U.S. Vice President Kamala Harris speaks on the South Lawn of the White House in Washington, D.C., U.S., Monday, July 22, 2024.
Ting Shen | Bloomberg | Getty Images
Harris's record on housing issues
As California Attorney General, Harris drafted and helped pass the California Homeowners Bill of Rights, a set of laws designed to protect homeowners from unfair practices. The California Homeowners Bill of Rights became law on January 1, 2013.
Harris secured an $18 billion settlement as part of a multi-state, nationwide settlement for thousands of homeowners who lost their homes due to improper foreclosure or fraud in 2012.
As a senator, Harris introduced the Rent Relief Act in 2018, a bill that provides tax credits to renters who earn less than $100,000 and spend more than 30% of their income on rent and utilities.
In 2019, Harris reintroduced a second version of the bill, which includes a mechanism for the Treasury Department to pay the tax credit on a monthly basis to eligible households. The latest version also caps the credit at 100% of fair market rents for small areas instead of 150% of fair market rents for small areas.
Last month, Harris announced the recipients of an $85 million grant under Pathways to Removing Obstacles to Housing, or PRO Housing, a first-of-its-kind project through the U.S. Department of Housing and Urban Development aimed at increasing construction activity and lowering housing and rental costs for U.S. families.
The news comes on the heels of Harris’ announcement in May of $5.5 billion through the Department of Housing and Urban Development to promote affordable housing, invest in economic growth, build wealth, and address homelessness in communities across America.
Such policies come at a time when the country is facing rising rates of homelessness and the high costs of buying or renting housing.

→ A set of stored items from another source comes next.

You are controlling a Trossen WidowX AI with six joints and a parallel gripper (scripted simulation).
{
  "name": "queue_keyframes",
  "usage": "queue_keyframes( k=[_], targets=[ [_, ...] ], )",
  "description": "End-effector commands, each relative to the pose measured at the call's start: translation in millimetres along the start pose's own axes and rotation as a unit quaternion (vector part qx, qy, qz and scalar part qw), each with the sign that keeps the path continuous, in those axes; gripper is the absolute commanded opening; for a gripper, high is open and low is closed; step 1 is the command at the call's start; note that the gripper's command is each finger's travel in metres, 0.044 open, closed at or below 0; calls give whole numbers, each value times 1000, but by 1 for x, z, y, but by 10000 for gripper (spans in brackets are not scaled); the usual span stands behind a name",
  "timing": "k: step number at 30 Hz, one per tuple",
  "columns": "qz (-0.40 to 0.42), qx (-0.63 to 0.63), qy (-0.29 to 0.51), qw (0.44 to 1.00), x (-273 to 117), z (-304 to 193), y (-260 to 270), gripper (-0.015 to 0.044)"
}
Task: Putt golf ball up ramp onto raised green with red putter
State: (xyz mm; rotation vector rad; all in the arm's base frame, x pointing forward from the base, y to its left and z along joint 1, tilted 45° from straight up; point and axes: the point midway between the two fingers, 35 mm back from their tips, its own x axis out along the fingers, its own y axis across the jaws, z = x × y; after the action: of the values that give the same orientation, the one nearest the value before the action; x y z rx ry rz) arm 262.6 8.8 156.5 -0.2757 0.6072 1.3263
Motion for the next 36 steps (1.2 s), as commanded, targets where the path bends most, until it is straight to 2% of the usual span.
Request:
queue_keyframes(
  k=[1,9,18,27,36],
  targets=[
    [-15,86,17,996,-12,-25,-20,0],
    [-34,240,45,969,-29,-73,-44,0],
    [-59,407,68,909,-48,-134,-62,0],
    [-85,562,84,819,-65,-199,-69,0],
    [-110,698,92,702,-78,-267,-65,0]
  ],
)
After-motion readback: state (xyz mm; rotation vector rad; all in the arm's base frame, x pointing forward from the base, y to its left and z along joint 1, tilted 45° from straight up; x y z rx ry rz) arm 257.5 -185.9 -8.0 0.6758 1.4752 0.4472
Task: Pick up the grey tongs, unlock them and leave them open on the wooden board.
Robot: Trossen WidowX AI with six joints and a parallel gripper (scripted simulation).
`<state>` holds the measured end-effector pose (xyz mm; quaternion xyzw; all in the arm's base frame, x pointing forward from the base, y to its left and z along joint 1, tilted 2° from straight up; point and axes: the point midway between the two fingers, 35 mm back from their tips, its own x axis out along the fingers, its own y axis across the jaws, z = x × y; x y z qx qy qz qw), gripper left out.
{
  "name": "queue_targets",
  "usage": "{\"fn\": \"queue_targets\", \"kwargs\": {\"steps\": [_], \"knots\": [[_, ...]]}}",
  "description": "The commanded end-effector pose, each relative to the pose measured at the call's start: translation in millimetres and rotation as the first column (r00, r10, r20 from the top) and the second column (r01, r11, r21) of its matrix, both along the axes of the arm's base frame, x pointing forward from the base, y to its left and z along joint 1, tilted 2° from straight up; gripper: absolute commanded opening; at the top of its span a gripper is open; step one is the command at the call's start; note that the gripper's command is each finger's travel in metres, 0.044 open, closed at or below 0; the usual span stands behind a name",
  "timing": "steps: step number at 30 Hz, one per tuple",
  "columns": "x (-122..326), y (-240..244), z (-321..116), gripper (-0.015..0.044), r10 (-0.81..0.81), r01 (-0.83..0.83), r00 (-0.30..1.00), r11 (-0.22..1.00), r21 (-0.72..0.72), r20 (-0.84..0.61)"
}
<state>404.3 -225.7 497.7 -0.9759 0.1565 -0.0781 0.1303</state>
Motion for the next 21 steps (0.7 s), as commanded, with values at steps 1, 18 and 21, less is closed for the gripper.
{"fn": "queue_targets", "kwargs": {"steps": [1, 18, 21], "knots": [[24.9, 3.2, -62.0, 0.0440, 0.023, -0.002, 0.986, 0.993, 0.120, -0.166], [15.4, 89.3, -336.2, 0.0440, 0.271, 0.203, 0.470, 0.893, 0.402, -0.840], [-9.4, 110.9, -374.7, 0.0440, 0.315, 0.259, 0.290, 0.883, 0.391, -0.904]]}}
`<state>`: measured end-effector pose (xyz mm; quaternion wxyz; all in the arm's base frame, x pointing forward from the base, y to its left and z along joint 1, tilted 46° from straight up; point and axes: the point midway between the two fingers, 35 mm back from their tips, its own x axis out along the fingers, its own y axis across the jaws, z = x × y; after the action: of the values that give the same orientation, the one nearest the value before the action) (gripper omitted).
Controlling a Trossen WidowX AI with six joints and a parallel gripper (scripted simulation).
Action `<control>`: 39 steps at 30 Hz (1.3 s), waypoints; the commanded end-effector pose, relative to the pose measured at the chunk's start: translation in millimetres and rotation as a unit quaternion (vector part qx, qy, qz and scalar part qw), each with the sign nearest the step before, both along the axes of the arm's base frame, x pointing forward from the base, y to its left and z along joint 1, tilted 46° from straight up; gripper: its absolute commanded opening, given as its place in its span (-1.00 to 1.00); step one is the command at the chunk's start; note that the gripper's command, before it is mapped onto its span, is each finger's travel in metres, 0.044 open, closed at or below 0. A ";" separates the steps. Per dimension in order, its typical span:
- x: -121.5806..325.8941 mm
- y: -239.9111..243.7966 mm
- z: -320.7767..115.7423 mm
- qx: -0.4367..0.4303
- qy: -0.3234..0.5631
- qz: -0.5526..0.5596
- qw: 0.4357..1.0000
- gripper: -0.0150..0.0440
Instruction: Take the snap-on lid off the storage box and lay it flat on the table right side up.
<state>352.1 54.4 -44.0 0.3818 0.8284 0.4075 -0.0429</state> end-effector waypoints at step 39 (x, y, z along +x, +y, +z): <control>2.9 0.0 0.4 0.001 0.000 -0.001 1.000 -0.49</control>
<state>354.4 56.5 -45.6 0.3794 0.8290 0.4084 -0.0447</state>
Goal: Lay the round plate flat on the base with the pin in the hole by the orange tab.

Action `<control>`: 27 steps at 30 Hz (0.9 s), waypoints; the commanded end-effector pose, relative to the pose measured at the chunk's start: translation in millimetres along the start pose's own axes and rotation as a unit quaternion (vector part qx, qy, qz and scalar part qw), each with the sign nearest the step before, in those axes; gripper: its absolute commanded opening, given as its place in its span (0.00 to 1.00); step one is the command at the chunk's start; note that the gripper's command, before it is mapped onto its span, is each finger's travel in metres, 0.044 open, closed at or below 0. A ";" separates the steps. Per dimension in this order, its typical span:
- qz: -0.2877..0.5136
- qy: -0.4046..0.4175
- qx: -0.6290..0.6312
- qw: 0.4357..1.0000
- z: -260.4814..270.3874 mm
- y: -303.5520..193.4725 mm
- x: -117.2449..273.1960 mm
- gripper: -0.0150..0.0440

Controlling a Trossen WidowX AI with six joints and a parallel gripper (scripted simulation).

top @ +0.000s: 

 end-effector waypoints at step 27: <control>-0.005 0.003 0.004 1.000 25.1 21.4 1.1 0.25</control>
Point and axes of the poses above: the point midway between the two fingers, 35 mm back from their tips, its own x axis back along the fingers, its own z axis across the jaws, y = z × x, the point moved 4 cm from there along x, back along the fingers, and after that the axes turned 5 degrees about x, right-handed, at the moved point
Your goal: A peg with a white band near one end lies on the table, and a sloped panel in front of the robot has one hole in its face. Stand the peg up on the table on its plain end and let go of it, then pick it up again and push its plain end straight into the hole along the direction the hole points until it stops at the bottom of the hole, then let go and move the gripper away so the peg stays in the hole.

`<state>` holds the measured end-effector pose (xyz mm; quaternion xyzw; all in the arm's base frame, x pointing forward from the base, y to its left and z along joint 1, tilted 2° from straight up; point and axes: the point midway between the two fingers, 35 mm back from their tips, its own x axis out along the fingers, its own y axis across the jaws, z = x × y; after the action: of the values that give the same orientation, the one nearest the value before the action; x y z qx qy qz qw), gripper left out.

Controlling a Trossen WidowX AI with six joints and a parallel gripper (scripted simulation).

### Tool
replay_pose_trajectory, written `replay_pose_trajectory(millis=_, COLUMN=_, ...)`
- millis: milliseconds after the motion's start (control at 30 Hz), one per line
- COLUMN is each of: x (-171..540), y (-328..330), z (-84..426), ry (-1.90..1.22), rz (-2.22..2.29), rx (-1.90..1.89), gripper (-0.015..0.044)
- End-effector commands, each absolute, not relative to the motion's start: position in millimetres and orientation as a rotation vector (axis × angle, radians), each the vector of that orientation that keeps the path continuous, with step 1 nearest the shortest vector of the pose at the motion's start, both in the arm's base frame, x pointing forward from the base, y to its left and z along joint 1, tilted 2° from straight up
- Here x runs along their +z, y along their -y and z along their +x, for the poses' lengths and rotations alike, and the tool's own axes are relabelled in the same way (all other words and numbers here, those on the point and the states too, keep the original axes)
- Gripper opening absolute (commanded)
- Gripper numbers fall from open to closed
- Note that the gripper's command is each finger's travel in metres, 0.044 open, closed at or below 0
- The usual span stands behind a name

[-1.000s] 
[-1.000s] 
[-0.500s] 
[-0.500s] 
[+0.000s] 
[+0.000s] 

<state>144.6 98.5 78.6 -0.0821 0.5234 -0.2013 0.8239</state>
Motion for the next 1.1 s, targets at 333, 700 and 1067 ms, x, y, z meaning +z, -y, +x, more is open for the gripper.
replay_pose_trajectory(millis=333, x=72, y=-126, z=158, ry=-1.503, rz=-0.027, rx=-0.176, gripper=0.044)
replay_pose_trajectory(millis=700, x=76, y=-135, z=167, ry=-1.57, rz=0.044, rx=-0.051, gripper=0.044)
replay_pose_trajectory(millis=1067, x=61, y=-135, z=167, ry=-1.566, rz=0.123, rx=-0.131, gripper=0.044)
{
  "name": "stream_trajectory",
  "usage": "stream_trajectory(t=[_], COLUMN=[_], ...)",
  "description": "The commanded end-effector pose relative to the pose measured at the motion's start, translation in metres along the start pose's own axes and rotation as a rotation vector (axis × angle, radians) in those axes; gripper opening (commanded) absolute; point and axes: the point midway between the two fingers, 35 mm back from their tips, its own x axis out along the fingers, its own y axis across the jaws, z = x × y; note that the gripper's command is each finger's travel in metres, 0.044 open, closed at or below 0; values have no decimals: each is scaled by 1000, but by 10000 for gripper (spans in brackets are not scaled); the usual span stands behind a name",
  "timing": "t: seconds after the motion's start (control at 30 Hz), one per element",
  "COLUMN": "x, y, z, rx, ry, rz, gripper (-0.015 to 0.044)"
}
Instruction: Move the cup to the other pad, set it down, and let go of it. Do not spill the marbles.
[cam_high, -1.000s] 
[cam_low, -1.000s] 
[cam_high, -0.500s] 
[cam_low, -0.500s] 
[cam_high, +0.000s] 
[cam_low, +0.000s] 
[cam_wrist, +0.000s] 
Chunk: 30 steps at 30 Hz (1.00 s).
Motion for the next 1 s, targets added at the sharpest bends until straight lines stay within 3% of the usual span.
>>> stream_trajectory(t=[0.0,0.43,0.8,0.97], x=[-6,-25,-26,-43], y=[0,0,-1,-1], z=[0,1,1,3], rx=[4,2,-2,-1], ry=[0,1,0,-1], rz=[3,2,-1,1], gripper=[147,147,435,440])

A record 653,100 people faced homelessness in 2023, up from 256,600 the year before, according to a report from the Harvard Joint Center for Housing Studies.
“There is potential for so much good.”
Recent housing policies introduced by the Biden administration generally aim to increase the supply of affordable housing and lower costs for buyers and renters.
Harris was involved in housing policymaking for the Biden campaign, and her campaign is likely to have similar plans for housing, experts say.
“Overall, it seems like affordable housing and zoning have been a topic of discussion for a while now,” said Jacob Channell, senior economist at LendingTree. “If they continue on the same path that the Biden administration has been on, I think there’s potential for a lot of good.”
As Harris's candidacy looks more likely, people are starting to talk about a policy Harris originally floated in her 2020 presidential campaign: the “Lift Up the Middle Class” Act.
The bill would provide a refundable tax credit of up to $3,000 per person, or $6,000 per married couple filing jointly, to eligible middle- and working-class Americans.
Some experts suggest that the LIFT Act could be better for renters than the 5% rent cap increase that Biden proposed in mid-July.
The proposals call on Congress to cap rent increases from landlords with 50 or more existing units at 5% or risk losing federal tax breaks.
“The concern with a rent cap is that the supply of housing could change,” said Francesco D’Acunto, an associate professor of finance at Georgetown University.
While capping rents may lead consumers to believe that prices will not rise above a certain amount, it can have negative side effects, such as landlords pulling their properties out of the rental market, said Karl Widerquist, an economist and professor of philosophy at Georgetown University.
Channell explained that property owners who lose access to tax breaks will still be able to raise rents, and the plan will exclude new construction and buildings undergoing major renovations.
The tax credit would not create the same distortions as the rent cap, and it targets the negative effects of rent inflation, DaConto said.
Harris’s LIFT the Middle Class Act has certainly been heavily criticized in the past. While not a perfect policy, the LIFT Act “is essentially an expansion in the right direction,” says Widerquist.